» **RECORDS SUPPLIED**
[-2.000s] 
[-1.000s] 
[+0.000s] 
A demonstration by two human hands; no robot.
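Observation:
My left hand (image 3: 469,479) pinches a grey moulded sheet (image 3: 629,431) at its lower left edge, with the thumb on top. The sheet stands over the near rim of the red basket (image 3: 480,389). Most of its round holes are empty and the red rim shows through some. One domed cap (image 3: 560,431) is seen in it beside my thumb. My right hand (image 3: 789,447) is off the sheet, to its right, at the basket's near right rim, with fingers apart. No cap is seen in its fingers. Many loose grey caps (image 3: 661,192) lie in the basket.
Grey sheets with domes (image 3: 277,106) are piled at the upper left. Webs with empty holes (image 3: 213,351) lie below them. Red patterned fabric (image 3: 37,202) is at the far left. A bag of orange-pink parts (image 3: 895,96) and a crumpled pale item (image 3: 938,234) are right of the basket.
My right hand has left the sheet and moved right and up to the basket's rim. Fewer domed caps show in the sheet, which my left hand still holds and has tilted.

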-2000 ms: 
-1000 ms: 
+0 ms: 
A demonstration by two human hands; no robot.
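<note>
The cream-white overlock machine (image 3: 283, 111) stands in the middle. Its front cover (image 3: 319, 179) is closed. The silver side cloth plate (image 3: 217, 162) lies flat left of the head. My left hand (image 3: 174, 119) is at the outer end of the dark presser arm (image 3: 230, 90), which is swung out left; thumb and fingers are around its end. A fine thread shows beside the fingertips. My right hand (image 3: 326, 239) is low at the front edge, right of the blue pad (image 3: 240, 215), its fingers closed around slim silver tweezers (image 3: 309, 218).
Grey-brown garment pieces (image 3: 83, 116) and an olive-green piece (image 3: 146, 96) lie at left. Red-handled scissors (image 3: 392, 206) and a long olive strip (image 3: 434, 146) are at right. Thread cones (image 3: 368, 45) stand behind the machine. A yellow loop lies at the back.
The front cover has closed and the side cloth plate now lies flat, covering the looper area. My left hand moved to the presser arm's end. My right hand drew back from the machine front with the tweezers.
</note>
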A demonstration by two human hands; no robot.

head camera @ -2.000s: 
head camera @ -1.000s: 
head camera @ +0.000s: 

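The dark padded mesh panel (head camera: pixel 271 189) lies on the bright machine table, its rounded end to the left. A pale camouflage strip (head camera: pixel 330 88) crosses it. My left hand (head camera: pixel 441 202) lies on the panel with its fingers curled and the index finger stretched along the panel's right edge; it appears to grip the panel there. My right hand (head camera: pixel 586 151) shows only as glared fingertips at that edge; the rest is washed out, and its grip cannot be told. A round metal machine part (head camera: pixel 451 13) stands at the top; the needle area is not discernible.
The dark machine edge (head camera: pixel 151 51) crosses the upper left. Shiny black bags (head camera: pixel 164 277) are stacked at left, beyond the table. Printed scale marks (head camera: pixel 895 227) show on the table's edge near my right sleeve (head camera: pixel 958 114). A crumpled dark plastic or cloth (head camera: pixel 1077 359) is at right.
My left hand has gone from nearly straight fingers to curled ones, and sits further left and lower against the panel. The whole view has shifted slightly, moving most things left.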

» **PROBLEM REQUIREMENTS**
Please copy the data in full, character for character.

» **REPLY TO THE TASK**
[-2.000s] 
[-1.000s] 
[+0.000s] 
A demonstration by two human hands; no robot.
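Observation:
My left hand (image 3: 469,479) pinches a grey moulded sheet (image 3: 629,431) at its lower left edge, with the thumb on top. The sheet stands over the near rim of the red basket (image 3: 480,389). Most of its round holes are empty and the red rim shows through some. One domed cap (image 3: 560,431) is seen in it beside my thumb. My right hand (image 3: 789,447) is off the sheet, to its right, at the basket's near right rim, with fingers apart. No cap is seen in its fingers. Many loose grey caps (image 3: 661,192) lie in the basket.
Grey sheets with domes (image 3: 277,106) are piled at the upper left. Webs with empty holes (image 3: 213,351) lie below them. Red patterned fabric (image 3: 37,202) is at the far left. A bag of orange-pink parts (image 3: 895,96) and a crumpled pale item (image 3: 938,234) are right of the basket.
My right hand has left the sheet and moved right and up to the basket's rim. Fewer domed caps show in the sheet, which my left hand still holds and has tilted.
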
-2000 ms: 
-1000 ms: 
+0 ms: 
A demonstration by two human hands; no robot.
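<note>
The cream-white overlock machine (image 3: 283, 111) stands in the middle. Its front cover (image 3: 319, 179) is closed. The silver side cloth plate (image 3: 217, 162) lies flat left of the head. My left hand (image 3: 174, 119) is at the outer end of the dark presser arm (image 3: 230, 90), which is swung out left; thumb and fingers are around its end. A fine thread shows beside the fingertips. My right hand (image 3: 326, 239) is low at the front edge, right of the blue pad (image 3: 240, 215), its fingers closed around slim silver tweezers (image 3: 309, 218).
Grey-brown garment pieces (image 3: 83, 116) and an olive-green piece (image 3: 146, 96) lie at left. Red-handled scissors (image 3: 392, 206) and a long olive strip (image 3: 434, 146) are at right. Thread cones (image 3: 368, 45) stand behind the machine. A yellow loop lies at the back.
The front cover has closed and the side cloth plate now lies flat, covering the looper area. My left hand moved to the presser arm's end. My right hand drew back from the machine front with the tweezers.
</note>
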A demonstration by two human hands; no robot.

head camera @ -2.000s: 
head camera @ -1.000s: 
head camera @ +0.000s: 

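The dark padded mesh panel (head camera: pixel 271 189) lies on the bright machine table, its rounded end to the left. A pale camouflage strip (head camera: pixel 330 88) crosses it. My left hand (head camera: pixel 441 202) lies on the panel with its fingers curled and the index finger stretched along the panel's right edge; it appears to grip the panel there. My right hand (head camera: pixel 586 151) shows only as glared fingertips at that edge; the rest is washed out, and its grip cannot be told. A round metal machine part (head camera: pixel 451 13) stands at the top; the needle area is not discernible.
The dark machine edge (head camera: pixel 151 51) crosses the upper left. Shiny black bags (head camera: pixel 164 277) are stacked at left, beyond the table. Printed scale marks (head camera: pixel 895 227) show on the table's edge near my right sleeve (head camera: pixel 958 114). A crumpled dark plastic or cloth (head camera: pixel 1077 359) is at right.
My left hand has gone from nearly straight fingers to curled ones, and sits further left and lower against the panel. The whole view has shifted slightly, moving most things left.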

This concludes the output.